To my right is a wall that doesn't quite reach the ceiling, but high enough that even the tallest of people can't see what's behind it. The wall extends all the way to almost the other end of the place, ending shortly before reaching the wall, leaving a narrow opening through which we turn and finally access the other section of the building. Now we face south.

This gives us access to what would be the dining room, several small school tables piled up to give the impression of a large table. On one side windows with curtains, this is what we saw from the outside. On the other side, the bathrooms and showers, appendices to the long building.

At the back of the dining room there is a wall just like the one we had just passed, behind it are the bedrooms where there are twenty-four beds, more than enough for all of us, arranged in pairs, twelve on one side and twelve on the other, spaced far enough apart to leave a little path to maneuver between them.

I get the bed at the back.
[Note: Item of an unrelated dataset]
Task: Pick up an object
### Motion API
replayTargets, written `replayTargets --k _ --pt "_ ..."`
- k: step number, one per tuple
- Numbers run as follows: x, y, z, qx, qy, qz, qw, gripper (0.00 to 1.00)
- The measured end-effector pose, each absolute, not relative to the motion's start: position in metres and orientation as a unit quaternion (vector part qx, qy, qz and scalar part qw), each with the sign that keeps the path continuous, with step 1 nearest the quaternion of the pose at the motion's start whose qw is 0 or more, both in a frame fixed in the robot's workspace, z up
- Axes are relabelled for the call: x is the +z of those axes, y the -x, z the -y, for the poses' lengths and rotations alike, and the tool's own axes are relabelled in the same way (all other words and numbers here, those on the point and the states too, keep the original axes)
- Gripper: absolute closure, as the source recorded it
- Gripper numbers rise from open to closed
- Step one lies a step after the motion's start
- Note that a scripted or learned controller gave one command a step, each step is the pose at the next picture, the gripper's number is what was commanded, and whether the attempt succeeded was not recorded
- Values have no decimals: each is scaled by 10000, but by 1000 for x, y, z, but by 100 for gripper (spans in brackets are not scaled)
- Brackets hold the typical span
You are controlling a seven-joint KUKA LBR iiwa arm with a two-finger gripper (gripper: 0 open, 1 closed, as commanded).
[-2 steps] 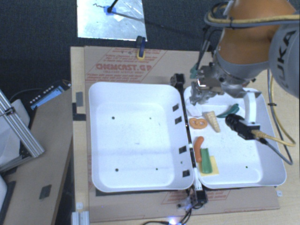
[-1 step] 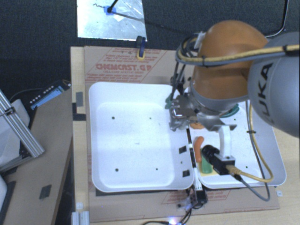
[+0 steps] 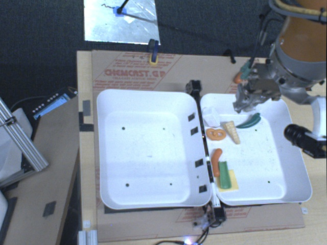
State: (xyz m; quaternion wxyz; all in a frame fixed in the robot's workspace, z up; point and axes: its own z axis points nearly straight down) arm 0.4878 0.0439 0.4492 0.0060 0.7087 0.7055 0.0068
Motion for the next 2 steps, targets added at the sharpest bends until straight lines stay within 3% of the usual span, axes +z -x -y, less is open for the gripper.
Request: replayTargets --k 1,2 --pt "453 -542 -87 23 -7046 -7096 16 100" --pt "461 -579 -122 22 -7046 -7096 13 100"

At its back, where my head will rest, is the large window with its thick curtain. The mattress next to me belongs to the light-haired girl. I ask for her name at last.

“Raquel. Nice to meet you," she smiles, but again, her eyes escape mine.

I tell her my name and she nods at me, like a small bow given stiffly which I reflexively mimic as well, just as awkwardly.

We are given our new clothes. Finally, the embarrassment of the day begins to evaporate. Although the robes are optional, no one dares to refuse them.

It may seem a trifling, frivolous act to receive robes that may look inelegant to foreign eyes, but it feels good, like a reward after all that has happened. Giving up the world is difficult, friends are lost, loves are lost.

You can even lose a mother.

It is sad, but this is a happy moment, my moment of joy, no one can take that away from me.

We talk, we eat and just like that, the last of the shame fades away as the sun starts to go. We go to bed early, although the darkness is great in spite of what the clock shows, a witness that the lights of the city do not interrupt the night of this place.

It is almost tragic to take off my robe to put on my pajamas to go to sleep. I pray, I ask for my mother, I know that God can bring her back to His house.

It is easy to relax and rest here. Silence reigns and the shadow of night is vast. A Friday in the city would be noisy, especially now that school is over in these late days of December, the spring leaving us in this south hemisphere to give its place to the Summer. Thousands of young people going to nightclubs, drunk, stoned, going to their doom.  I ask God to have mercy on them as He has had mercy on me.

A person's life can change from one day to the next.

Many people's lives can change from one moment to the next.